Arquitectos se enfrentan por la cocina americana: más espacio pero harto desorden

Sus detractores apuntan a que es complicado el tema de los olores y obliga a tener la loza siempre limpia.

¿Cocina americana o separada del resto de los espacios de la casa? Entre los arquitectos no existe consenso sobre el tema. Concuerdan que el formato integrado entrega una mayor sensación de amplitud, especialmente en departamentos pequeños. Sin embargo, las opiniones divergentes aparecen al abordar temas relacionados con los olores y la limpieza.
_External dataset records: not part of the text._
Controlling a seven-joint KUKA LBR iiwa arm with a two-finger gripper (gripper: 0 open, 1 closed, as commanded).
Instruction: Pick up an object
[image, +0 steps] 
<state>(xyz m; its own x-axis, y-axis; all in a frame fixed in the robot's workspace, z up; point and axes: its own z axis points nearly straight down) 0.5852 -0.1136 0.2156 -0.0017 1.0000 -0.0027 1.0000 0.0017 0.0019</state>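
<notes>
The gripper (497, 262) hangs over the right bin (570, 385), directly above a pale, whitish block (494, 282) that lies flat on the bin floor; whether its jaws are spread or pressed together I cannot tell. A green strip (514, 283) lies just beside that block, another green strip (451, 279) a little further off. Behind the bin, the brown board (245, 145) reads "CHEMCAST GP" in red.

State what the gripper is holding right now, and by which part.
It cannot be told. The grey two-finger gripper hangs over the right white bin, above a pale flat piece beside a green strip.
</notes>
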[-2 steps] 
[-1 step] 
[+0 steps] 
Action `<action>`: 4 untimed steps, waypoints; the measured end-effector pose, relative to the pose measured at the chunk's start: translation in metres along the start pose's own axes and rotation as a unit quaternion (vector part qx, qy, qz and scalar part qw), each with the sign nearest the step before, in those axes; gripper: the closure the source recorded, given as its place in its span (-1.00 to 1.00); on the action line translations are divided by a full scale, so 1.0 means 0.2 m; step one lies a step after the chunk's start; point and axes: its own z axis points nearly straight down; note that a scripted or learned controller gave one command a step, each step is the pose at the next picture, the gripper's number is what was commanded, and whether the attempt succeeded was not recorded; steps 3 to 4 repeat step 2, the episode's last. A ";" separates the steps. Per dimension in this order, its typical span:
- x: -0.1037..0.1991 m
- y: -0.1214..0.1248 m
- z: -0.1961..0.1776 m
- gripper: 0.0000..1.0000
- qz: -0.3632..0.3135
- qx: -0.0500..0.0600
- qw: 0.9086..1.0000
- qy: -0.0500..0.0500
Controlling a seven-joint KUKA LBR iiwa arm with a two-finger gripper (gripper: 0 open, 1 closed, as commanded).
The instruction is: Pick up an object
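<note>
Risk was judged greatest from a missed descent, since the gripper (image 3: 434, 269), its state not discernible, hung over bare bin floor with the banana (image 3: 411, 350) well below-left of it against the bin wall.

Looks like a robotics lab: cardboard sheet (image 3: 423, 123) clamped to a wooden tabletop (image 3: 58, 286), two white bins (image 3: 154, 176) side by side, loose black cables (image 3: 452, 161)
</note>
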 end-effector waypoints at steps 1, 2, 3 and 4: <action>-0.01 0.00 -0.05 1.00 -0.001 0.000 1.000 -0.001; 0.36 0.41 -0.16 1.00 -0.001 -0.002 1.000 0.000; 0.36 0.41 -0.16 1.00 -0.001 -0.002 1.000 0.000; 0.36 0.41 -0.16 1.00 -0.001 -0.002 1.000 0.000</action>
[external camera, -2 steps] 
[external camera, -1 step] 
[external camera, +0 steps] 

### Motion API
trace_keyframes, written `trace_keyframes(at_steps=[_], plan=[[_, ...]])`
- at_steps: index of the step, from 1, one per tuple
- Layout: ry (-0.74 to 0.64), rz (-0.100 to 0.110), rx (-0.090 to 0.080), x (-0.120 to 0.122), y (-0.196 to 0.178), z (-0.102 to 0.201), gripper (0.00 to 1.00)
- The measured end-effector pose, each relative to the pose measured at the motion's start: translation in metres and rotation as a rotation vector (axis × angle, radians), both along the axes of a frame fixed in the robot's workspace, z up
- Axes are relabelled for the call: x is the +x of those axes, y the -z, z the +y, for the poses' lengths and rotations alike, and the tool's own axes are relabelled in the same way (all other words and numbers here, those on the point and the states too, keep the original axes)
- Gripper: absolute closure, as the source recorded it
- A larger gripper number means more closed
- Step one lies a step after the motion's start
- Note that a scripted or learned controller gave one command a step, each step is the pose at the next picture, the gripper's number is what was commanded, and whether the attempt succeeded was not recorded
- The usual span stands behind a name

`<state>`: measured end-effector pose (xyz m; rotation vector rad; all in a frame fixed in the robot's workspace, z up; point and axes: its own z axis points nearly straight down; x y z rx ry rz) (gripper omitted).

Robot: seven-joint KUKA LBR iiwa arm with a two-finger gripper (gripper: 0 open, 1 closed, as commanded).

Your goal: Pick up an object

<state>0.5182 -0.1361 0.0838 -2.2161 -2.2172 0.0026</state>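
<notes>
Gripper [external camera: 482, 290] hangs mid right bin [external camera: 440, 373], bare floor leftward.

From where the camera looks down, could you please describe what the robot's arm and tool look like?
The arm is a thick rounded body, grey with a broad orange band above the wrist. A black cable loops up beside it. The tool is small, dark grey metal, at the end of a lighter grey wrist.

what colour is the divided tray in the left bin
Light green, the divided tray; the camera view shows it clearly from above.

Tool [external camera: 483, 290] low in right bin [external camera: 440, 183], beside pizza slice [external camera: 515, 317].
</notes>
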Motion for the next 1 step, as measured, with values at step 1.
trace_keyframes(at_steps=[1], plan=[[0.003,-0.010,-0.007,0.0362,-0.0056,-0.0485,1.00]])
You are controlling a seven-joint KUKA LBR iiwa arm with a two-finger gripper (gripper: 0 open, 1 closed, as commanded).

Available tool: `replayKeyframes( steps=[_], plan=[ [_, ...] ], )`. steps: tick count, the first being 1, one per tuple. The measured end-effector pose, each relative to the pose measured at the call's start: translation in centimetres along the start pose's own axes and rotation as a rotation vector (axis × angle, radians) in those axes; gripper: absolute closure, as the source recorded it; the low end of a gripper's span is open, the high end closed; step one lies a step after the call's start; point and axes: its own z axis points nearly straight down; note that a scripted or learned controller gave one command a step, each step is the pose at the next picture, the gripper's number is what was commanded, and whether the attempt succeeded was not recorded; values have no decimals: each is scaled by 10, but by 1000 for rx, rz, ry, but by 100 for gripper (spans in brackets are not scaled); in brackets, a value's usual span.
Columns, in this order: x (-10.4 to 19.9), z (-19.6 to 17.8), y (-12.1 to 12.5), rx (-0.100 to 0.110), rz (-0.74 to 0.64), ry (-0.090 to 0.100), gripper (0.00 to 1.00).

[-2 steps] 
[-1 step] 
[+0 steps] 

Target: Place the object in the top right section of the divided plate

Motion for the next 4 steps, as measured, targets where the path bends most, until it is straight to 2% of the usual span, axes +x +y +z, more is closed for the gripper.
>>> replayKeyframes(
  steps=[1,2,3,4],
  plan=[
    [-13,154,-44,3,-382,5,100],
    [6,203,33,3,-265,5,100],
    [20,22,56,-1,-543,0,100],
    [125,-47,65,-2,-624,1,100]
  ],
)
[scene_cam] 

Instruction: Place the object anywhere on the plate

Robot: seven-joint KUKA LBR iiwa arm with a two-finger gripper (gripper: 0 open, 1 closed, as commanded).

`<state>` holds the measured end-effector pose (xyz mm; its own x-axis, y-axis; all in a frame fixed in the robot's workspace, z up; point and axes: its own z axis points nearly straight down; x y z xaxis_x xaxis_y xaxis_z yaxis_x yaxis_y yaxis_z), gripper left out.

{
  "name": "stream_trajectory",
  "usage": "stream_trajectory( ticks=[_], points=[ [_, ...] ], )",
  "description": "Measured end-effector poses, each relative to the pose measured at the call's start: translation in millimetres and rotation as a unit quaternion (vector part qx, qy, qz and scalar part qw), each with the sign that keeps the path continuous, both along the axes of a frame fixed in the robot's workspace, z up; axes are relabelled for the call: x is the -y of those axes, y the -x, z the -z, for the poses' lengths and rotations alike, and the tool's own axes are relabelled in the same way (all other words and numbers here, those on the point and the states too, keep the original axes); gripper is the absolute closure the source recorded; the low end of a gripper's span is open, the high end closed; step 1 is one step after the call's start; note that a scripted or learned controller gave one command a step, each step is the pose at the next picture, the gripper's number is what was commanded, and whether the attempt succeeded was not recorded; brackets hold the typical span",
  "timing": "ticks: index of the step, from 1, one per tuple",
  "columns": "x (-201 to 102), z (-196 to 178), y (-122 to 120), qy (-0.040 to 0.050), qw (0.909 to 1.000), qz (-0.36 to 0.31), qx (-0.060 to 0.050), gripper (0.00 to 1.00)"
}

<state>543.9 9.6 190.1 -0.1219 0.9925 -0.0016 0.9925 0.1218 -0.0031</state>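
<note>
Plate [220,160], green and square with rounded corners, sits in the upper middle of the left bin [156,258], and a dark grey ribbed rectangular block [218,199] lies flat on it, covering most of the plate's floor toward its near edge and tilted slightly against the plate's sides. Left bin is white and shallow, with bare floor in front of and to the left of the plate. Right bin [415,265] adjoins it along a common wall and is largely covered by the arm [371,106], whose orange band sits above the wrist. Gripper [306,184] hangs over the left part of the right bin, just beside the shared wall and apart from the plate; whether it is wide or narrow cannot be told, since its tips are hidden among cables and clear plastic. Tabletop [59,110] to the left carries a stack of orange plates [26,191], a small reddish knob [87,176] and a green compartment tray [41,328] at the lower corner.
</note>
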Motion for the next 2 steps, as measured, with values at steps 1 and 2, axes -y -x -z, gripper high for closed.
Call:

Sebastián Maze, arquitecto y profesor de la Facultad de Arquitectura y Diseño de la Universidad Finis Terrae, es partidario de integrar la cocina a los espacios comunes cuando el metraje de la propiedad no supera los 70 metros cuadrados, como medida referencial. ‘Si me comprara un departamento de 50 metros cuadrados, por ejemplo, me preocuparía de que la cocina fuera integrada (estilo americana). Luego, la remodelaría para que tuviera el mismo piso que el living – siendo una alternativa el porcelanto, entre varias más- y modificaría los muebles de la cocina para elevarlos unos 30 centímetros del suelo, lo que además permite limpiar mejor.

Todo ello entrega una sensación de amplitud favorable, generando que un departamento de 50 metros cuadrados parezca de 70’, explica Maze. Instalar los electrodomésticos, como el horno, la encimera e incluso el refrigerador dentro de muebles de madera, contribuye a que una cocina americana estéticamente se vea más elegante, opina el arquitecto. Debajo del mueble del horno empotrado es posible colocar un cajón para guardar utensilios, aprovechando mejor el espacio. ‘Cada vez hay menos servicio doméstico y los habitantes permanecen en las cocinas cuando están en sus casas, incluso, cuando tienen invitados’, dice Maze.

Cuidado con los olores

Felipe Gallardo, profesor de la Facultad de Arquitectura y Urbanismo de la Universidad de Chile, es contrario a este tipo de cocinas. ‘En las películas se ven parejas conversando mientras preparan algo, tomando un vino, y está todo ordenado durante el proceso de cocción’. Para el profesional es necesario, antes de tomar la decisión de remodelar la cocina, preguntarse si diariamente se preparan los alimentos de forma tan prolija o si se dispone del tiempo para limpiar cada vez que se ocupa la loza. Agrega que no todos los sistemas de ventilación funcionan de forma óptima y, por ende, los olores de condimentos y alimentos se traspasan más fácilmente al resto de la casa. ‘El tema del aseo es complicado si el propietario o arrendador le gusta cocinar de forma habitual.

A lo mejor, funciona si lo hace de forma esporádica’, añade Gallardo. Matías Araos, de la oficina de arquitectura y diseño León&Araos, concuerdo con Gallardo, pese a que le gusta el formato de cocina integrada. ‘Es casi inevitable que se filtren los aromas en una cocina americana, incluso si se cuenta con un sistema de ventilación sofisticado y con una campana de extracción con buena potencia que se utilice en forma regular’, sostiene.

‘De todas formas, no se puede desconocer que las cocinas americanas, en los espacios pequeños, entregan mayor amplitud y que, por este motivo, las inmobiliarias que construyen proyectos masivos y de espacios muy reducidos las utilizan; también recurren a este estilo empresas constructoras que diseñan departamentos exclusivos, de pocos pisos, donde las terminaciones son muy sofisticadas, como ocurre con algunos lofts’, afirma Gallardo.

Una solución intermedia

Gonzalo Herrera, arquitecto y académico de la Facultad de Arquitectura de la Universidad de Valparaíso, destaca la importancia de que los espacios sean flexibles, lo cual cada vez es más difícil de encontrar en las viviendas nuevas que son construidas en forma estándar, afirma.

Para él, la cocina americana puede ser la solución si sus moradores quieren tenerla absolutamente integrada al resto de la casa y no les incomoda que en algunas situaciones esté desordenada. También propone una alternativa intermedia: instalar una separación que no sea permanente con el resto de la vivienda. ‘La gracia de la cocina americana es que permite disfrutar con otros el acto de cocinar.

Sin embargo, para aquellos momentos en que se requiere privacidad frente al resto de las personas que están sentadas en el living, es posible instalar una ventana corredera a la altura del mesón de la cocina, que permite conectar ambos espacios cuando se requiere. Es factible realizarlo en departamentos pequeños, siempre y cuando se reciba la asesoría de un profesional’, dice el profesor porteño.